System versioned tables System versioned tables, also known as Temporal Tables, can now be created in Azure Data Studio, and these tables provide historical information about column data at any given point in time. Azure Data Studio works for both Azure SQL and on-prem SQL Server installations. Azure Data Studio now offers system versioning, graph tables, and Memory-Optimized Tables. Sure enough, it does! You can write out the list of columns in a table in your query editor by dragging the column folder for the table into the query editor window: Azure Data Studio isn’t just for Azure SQLĭon’t let the name fool ya. Stepping through the Peek Definition example made me wonder if one of my favorite lazy hacks from SQL Server Management Studio works in Azure Data Studio. Bonus: Dragging the Columns folder into a query edit works just like in SSMS The example given in a tutorial of peeking at a table’s definition when writing an insert statement is right on. I also hadn’t realized that Azure Data Studio supports Peek Definition functionality natively. ‘Peek definition’ functionality exists, too There are built-in snippets for lots of things – data definition changes like creating indexes or adding columns, data modification tasks like inserting or deleting rows, or management tasks like listing databases or finding space used.īut you might want to create your own snippets, too. This will initialize a drop-down list which you can arrow through: You can create your own snippets To access snippets, simply type sql into the query editor itself. When your table is located, right-click on the table and select Script as Drop. I assumed that I’d open the Command Palette to insert a snippet. To delete a table, right click on the tables folder in the object explorer. And I admit that as soon as I skimmed the tutorial and saw there were snippets, I tried to use them the wrong way. I had no idea that Azure Data Studio had built in snippet functionality. Each extent can hold up to millions of records.

Extent (data shard) is the internal structure where data is stored.
alter-merge tableConsider a database or table that is set for 90 days of retention. The tutorial taught me a couple of things that I’ve not noticed about Azure Data Studio, even though I’ve used it for a couple of years. This is a very efficient and convenient way to remove old data. This Quickstart is solid and is great for someone new to Azure Data Studio.Īt the end of the Quickstart it suggested I try the Tutorial: Use the Transact-SQL editor to create database objects - Azure Data Studio. From a list of entites it creates batches of up to 100 rows while making sure only to group entities with the same PartitionKey to not violate the API requirements.Today I walked through the Use Azure Data Studio to connect and query Azure SQL database Quickstart. The batch processing of our entities is being handled in the second extension method. To do this the ForEachAwaitAsync() extension from the NuGet package comes in handy. Knowing that Azure will return all rows sorted by PartionKey + RowKey we can directly go ahead and delete each page before we request the next one. We also only need the PartitionKey and RowKey for each entity, so we’ll filter the query accordingly by passing a list of column names as the select parameter. With each call to the Storage Account we request the maximum of 1000 entities per page.

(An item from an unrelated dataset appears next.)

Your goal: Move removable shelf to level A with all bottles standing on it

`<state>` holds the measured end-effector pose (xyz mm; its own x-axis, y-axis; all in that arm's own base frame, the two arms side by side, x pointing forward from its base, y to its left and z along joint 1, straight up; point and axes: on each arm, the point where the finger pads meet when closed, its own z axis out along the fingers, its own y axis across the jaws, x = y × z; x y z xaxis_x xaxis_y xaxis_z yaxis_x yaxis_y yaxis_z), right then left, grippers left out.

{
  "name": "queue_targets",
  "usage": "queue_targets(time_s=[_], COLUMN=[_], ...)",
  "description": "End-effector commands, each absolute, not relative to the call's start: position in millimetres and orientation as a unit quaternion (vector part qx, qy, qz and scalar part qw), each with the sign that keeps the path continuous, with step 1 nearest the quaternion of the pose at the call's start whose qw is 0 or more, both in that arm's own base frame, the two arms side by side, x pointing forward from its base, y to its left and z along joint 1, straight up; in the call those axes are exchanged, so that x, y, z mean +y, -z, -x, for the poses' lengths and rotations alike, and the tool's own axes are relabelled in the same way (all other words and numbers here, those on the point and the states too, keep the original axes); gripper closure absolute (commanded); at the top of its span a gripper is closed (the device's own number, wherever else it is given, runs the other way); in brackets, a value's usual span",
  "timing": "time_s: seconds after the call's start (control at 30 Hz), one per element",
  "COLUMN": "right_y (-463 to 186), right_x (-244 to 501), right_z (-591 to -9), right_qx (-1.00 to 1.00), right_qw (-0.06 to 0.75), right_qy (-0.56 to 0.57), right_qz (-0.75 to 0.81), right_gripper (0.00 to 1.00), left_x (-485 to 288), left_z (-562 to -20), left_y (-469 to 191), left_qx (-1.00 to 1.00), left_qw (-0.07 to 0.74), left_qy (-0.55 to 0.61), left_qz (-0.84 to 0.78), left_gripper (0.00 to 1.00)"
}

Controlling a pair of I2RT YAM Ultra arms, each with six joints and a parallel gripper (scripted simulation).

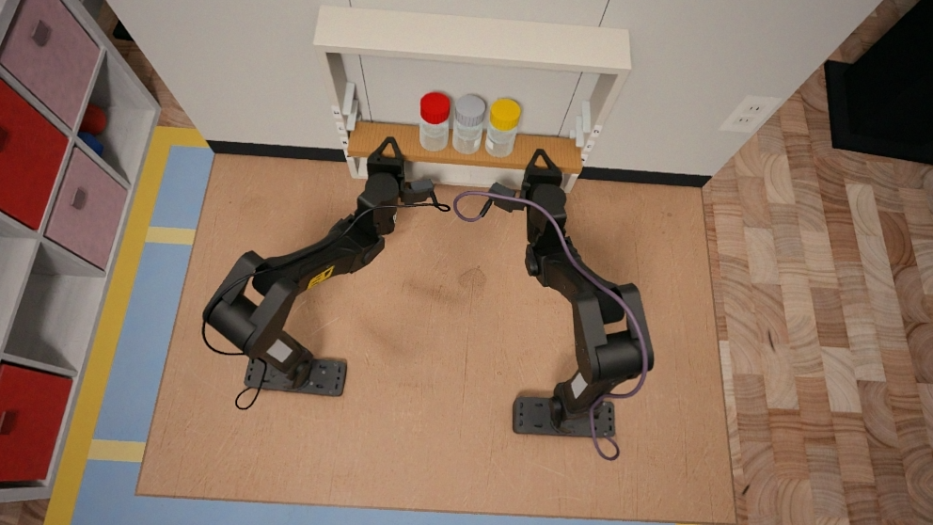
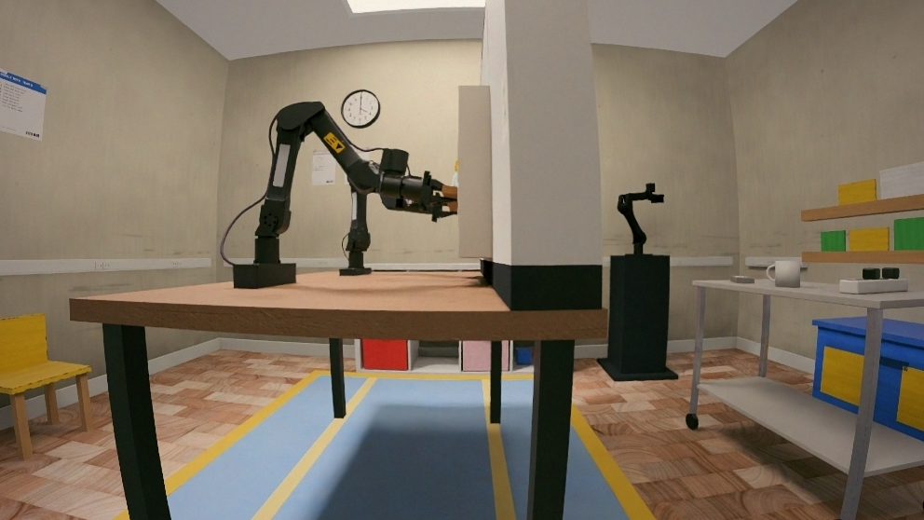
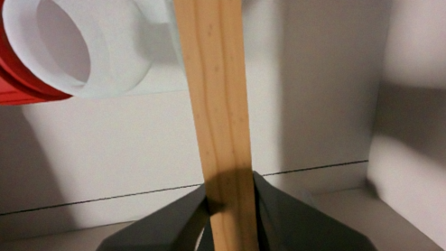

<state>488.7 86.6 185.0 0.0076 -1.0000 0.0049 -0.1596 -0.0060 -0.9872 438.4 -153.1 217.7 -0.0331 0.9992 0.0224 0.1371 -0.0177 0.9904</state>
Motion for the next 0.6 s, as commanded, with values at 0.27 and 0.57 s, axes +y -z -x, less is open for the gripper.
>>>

First off, we need to query all rows assuming we don’t know all PartitionKey & RowKey combinations in the table already. I created two extension methods for the SDK’s TableClient to make it comfortable reusing the code. However, we cannot be sure when exactly we’re able to create a new table with the same name since it can take up to a minute or even longer for Azure to actually get rid of the table. Note: When deleting a lot of data from Azure Table Storage usually the fastest way is to just drop the whole table. We’ll try to optimize for speed while also being mindful about the memory.
AZURE DATA STUDIO ERASE DATA FROM A TABLE HOW TO
In this post we will see how to efficiently delete all rows in an Azure Table Storage using the new(ish) SDK.